** Opening DATASET EXCERPTS block **

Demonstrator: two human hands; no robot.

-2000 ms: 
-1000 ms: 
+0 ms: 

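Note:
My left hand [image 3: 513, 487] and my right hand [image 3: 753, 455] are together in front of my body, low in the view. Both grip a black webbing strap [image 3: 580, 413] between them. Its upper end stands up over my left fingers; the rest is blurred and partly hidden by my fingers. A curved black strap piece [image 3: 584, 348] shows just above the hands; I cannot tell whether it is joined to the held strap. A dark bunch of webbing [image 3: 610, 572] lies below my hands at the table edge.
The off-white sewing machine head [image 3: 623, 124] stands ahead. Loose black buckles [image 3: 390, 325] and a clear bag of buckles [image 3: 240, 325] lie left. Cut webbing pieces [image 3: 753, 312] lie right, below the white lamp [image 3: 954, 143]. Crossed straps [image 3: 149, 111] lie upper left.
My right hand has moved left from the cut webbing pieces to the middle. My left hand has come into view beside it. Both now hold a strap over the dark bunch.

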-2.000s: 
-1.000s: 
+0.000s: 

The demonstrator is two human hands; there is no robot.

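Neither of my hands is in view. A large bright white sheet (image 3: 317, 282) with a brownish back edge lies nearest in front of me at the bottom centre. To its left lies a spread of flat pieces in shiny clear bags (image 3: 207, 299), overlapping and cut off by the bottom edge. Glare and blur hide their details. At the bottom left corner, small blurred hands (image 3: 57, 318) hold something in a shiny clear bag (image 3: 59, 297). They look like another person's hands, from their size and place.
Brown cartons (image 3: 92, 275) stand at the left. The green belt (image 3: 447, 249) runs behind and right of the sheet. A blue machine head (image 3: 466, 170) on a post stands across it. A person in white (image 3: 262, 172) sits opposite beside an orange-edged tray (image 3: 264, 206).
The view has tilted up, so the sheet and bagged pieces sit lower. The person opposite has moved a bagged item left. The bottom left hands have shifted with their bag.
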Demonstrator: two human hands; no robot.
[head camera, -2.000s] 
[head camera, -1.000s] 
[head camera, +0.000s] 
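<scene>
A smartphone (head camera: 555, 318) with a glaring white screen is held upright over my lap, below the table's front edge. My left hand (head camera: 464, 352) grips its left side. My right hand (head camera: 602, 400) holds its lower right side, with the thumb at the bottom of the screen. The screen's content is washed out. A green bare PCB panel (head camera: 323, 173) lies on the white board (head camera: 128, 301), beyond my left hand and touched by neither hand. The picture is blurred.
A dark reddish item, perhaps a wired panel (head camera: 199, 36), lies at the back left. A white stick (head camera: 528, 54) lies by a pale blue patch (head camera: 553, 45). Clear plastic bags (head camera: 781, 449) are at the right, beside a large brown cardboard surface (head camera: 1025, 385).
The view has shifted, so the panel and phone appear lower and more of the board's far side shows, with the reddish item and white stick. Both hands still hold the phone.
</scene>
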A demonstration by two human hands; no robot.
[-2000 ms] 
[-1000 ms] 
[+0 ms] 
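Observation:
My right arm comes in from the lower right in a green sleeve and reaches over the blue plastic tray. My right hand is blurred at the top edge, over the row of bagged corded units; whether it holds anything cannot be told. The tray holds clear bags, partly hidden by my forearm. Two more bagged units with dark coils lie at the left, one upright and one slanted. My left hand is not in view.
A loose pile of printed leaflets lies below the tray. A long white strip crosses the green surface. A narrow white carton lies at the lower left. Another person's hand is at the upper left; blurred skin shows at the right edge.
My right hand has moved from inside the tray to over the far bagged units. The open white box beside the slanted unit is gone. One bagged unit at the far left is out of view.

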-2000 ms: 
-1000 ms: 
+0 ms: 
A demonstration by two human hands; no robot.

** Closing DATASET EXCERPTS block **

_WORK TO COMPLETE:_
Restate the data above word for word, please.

_RESULT:_
Demonstrator: two human hands; no robot.

-2000 ms: 
-1000 ms: 
+0 ms: 

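Note:
My left hand [image 3: 513, 487] and my right hand [image 3: 753, 455] are together in front of my body, low in the view. Both grip a black webbing strap [image 3: 580, 413] between them. Its upper end stands up over my left fingers; the rest is blurred and partly hidden by my fingers. A curved black strap piece [image 3: 584, 348] shows just above the hands; I cannot tell whether it is joined to the held strap. A dark bunch of webbing [image 3: 610, 572] lies below my hands at the table edge.
The off-white sewing machine head [image 3: 623, 124] stands ahead. Loose black buckles [image 3: 390, 325] and a clear bag of buckles [image 3: 240, 325] lie left. Cut webbing pieces [image 3: 753, 312] lie right, below the white lamp [image 3: 954, 143]. Crossed straps [image 3: 149, 111] lie upper left.
My right hand has moved left from the cut webbing pieces to the middle. My left hand has come into view beside it. Both now hold a strap over the dark bunch.
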
-2.000s: 
-1.000s: 
+0.000s: 

The demonstrator is two human hands; there is no robot.

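Neither of my hands is in view. A large bright white sheet (image 3: 317, 282) with a brownish back edge lies nearest in front of me at the bottom centre. To its left lies a spread of flat pieces in shiny clear bags (image 3: 207, 299), overlapping and cut off by the bottom edge. Glare and blur hide their details. At the bottom left corner, small blurred hands (image 3: 57, 318) hold something in a shiny clear bag (image 3: 59, 297). They look like another person's hands, from their size and place.
Brown cartons (image 3: 92, 275) stand at the left. The green belt (image 3: 447, 249) runs behind and right of the sheet. A blue machine head (image 3: 466, 170) on a post stands across it. A person in white (image 3: 262, 172) sits opposite beside an orange-edged tray (image 3: 264, 206).
The view has tilted up, so the sheet and bagged pieces sit lower. The person opposite has moved a bagged item left. The bottom left hands have shifted with their bag.
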Demonstrator: two human hands; no robot.
[head camera, -2.000s] 
[head camera, -1.000s] 
[head camera, +0.000s] 
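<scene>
A smartphone (head camera: 555, 318) with a glaring white screen is held upright over my lap, below the table's front edge. My left hand (head camera: 464, 352) grips its left side. My right hand (head camera: 602, 400) holds its lower right side, with the thumb at the bottom of the screen. The screen's content is washed out. A green bare PCB panel (head camera: 323, 173) lies on the white board (head camera: 128, 301), beyond my left hand and touched by neither hand. The picture is blurred.
A dark reddish item, perhaps a wired panel (head camera: 199, 36), lies at the back left. A white stick (head camera: 528, 54) lies by a pale blue patch (head camera: 553, 45). Clear plastic bags (head camera: 781, 449) are at the right, beside a large brown cardboard surface (head camera: 1025, 385).
The view has shifted, so the panel and phone appear lower and more of the board's far side shows, with the reddish item and white stick. Both hands still hold the phone.
</scene>
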A demonstration by two human hands; no robot.
[-2000 ms] 
[-1000 ms] 
[+0 ms] 
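Observation:
My right arm comes in from the lower right in a green sleeve and reaches over the blue plastic tray. My right hand is blurred at the top edge, over the row of bagged corded units; whether it holds anything cannot be told. The tray holds clear bags, partly hidden by my forearm. Two more bagged units with dark coils lie at the left, one upright and one slanted. My left hand is not in view.
A loose pile of printed leaflets lies below the tray. A long white strip crosses the green surface. A narrow white carton lies at the lower left. Another person's hand is at the upper left; blurred skin shows at the right edge.
My right hand has moved from inside the tray to over the far bagged units. The open white box beside the slanted unit is gone. One bagged unit at the far left is out of view.
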
-2000 ms: 
-1000 ms: 
+0 ms: 
A demonstration by two human hands; no robot.

The output given here is complete.